How to complete this task: Would you write out the entries again, exactly as they are, but without images?
───── Extracted records
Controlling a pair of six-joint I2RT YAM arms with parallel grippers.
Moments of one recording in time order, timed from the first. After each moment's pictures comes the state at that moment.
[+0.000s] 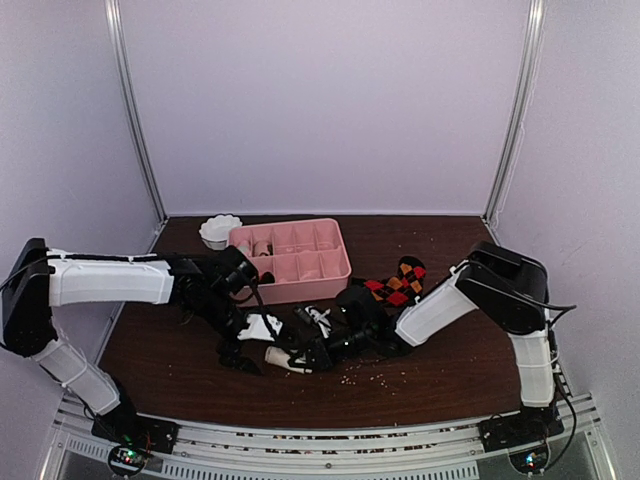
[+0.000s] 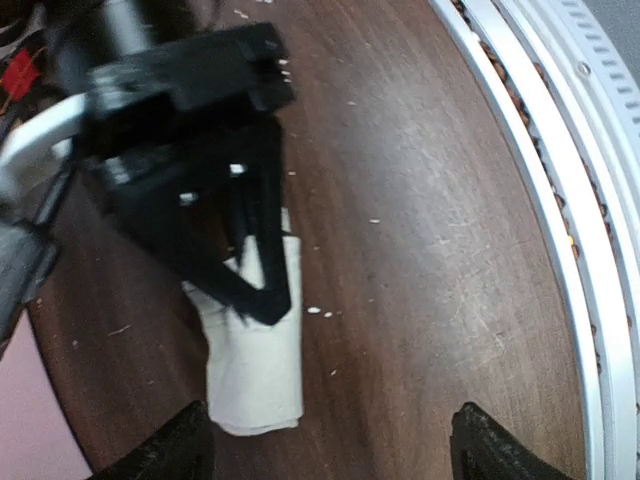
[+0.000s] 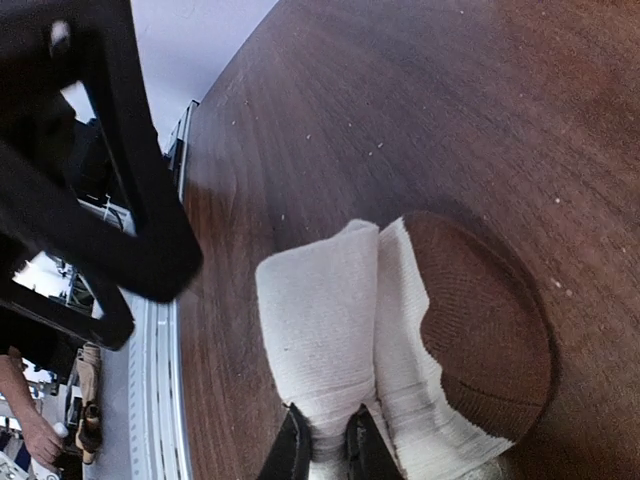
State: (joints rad) left arm -0.81 1.52 0.95 -0.63 0.42 1.00; right arm 0.97 2.15 1.00 0.53 -0.63 0.51
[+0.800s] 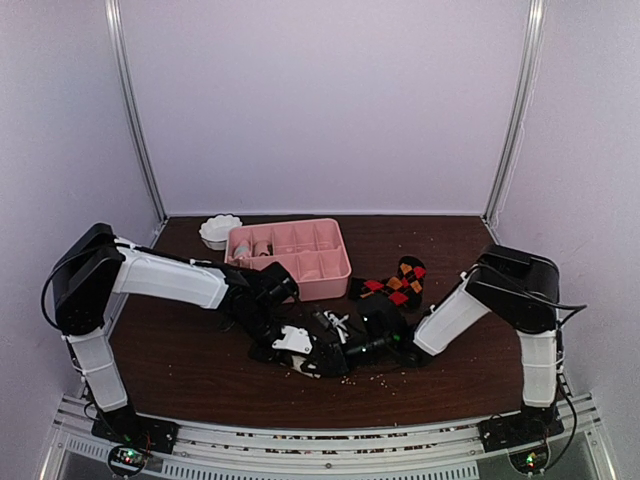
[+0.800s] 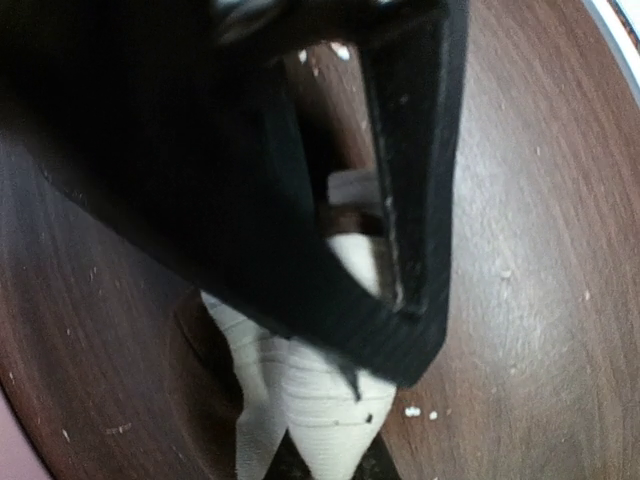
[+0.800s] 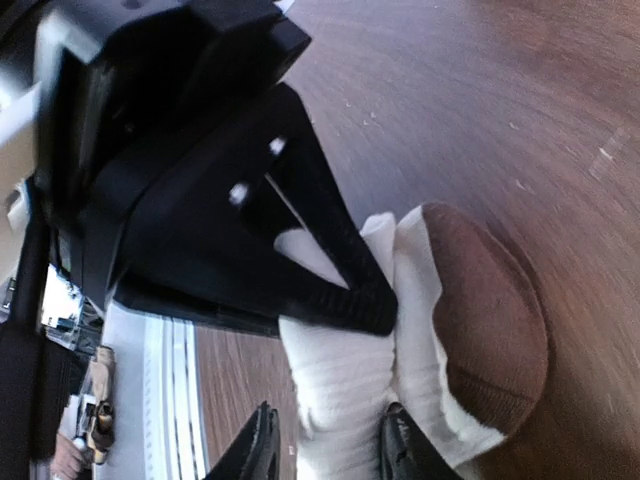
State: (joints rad) left arm -0.91 1.83 1.08 -0.52 0.28 1.01; right arm 0.95 2.08 0.83 0.73 -0.64 0.61
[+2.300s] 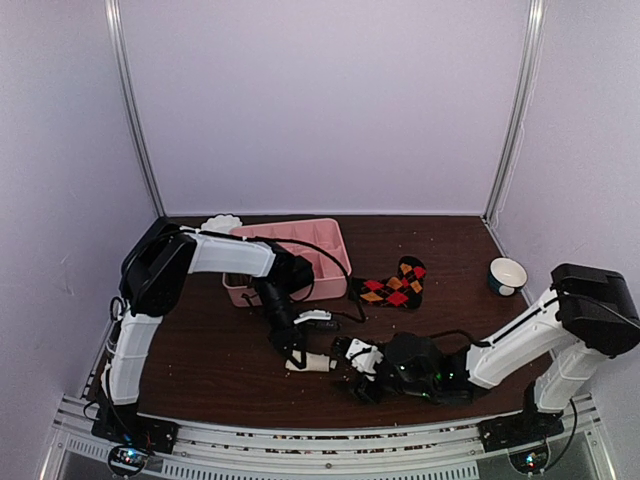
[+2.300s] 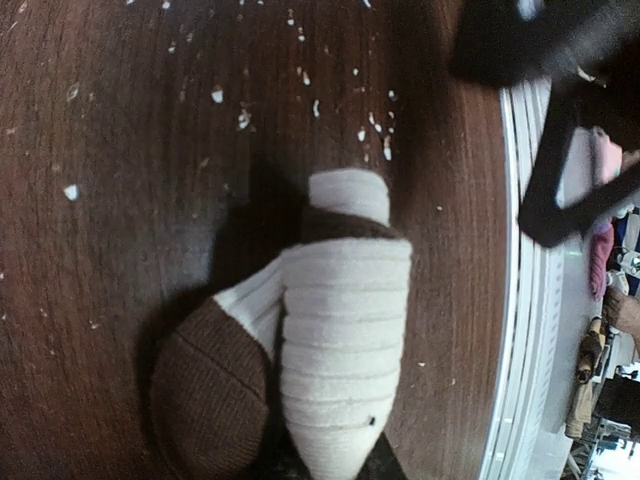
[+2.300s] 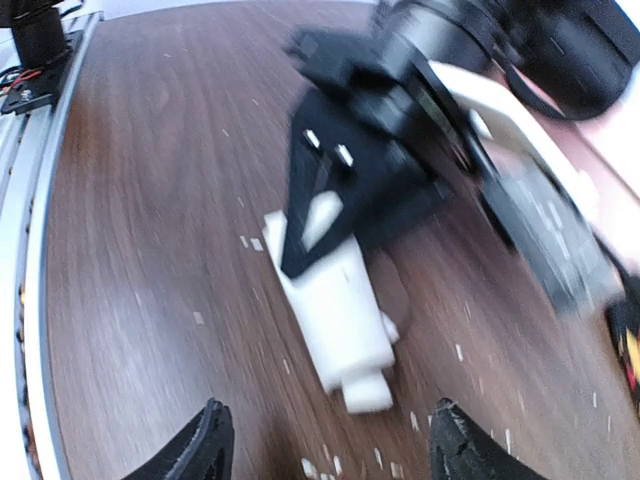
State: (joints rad) left arm -0.80 2.29 1.64 -1.13 0.71 0.76; right arm 1.24 1.63 0.47 0.66 0.19 -0.05
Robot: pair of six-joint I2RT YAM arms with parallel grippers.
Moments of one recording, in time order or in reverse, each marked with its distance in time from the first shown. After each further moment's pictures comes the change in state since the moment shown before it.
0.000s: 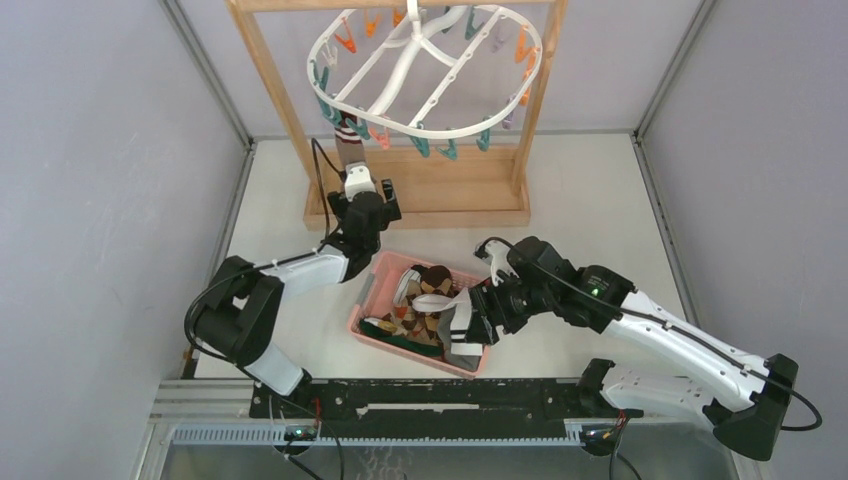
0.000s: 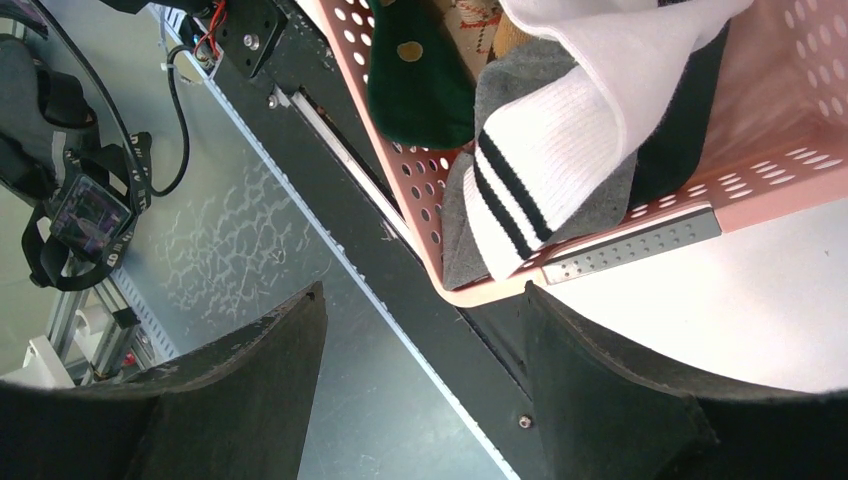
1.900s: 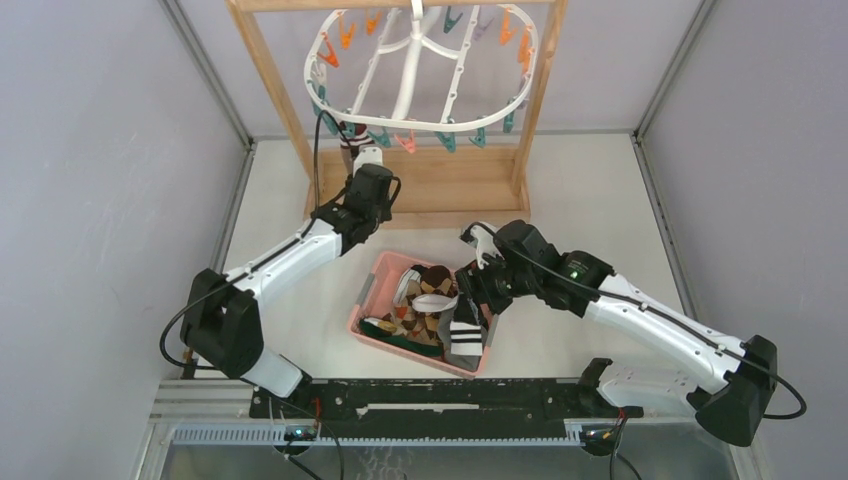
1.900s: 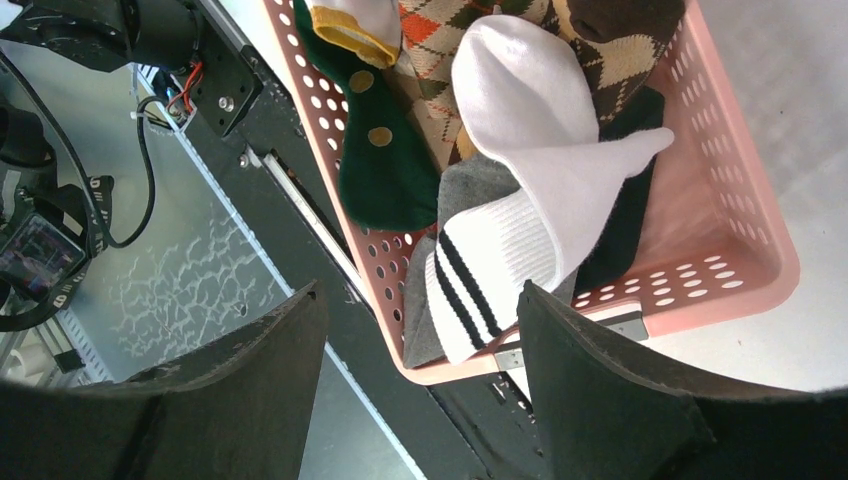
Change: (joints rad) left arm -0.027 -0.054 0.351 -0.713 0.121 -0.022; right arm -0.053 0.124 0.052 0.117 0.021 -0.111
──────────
Output below:
Controlling a pair of six-joint I2RT YAM arms with parallel grippers.
Moments of one recording in time order, timed from the first. After each moment's pictures comes the state at that moment.
[+0.000s] 
[+0.000s] 
[+0.000s] 
State: (joints rad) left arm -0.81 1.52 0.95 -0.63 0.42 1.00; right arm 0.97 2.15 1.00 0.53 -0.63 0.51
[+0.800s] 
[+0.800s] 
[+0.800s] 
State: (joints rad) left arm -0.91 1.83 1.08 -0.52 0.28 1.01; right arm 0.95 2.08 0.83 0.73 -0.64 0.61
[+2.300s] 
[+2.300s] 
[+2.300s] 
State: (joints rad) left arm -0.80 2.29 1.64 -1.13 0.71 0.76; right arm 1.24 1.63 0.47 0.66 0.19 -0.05
Robot: pair of six-joint I2RT YAM arms with parallel grippers.
Moments of one recording, in time order or in reverse, each marked with its distance in time from the first shown. After each further moment's pictures comes the change in state since the moment shown before it.
0.000s: 
0.000s: 
1.900s: 
1.900s: 
Change: (joints rad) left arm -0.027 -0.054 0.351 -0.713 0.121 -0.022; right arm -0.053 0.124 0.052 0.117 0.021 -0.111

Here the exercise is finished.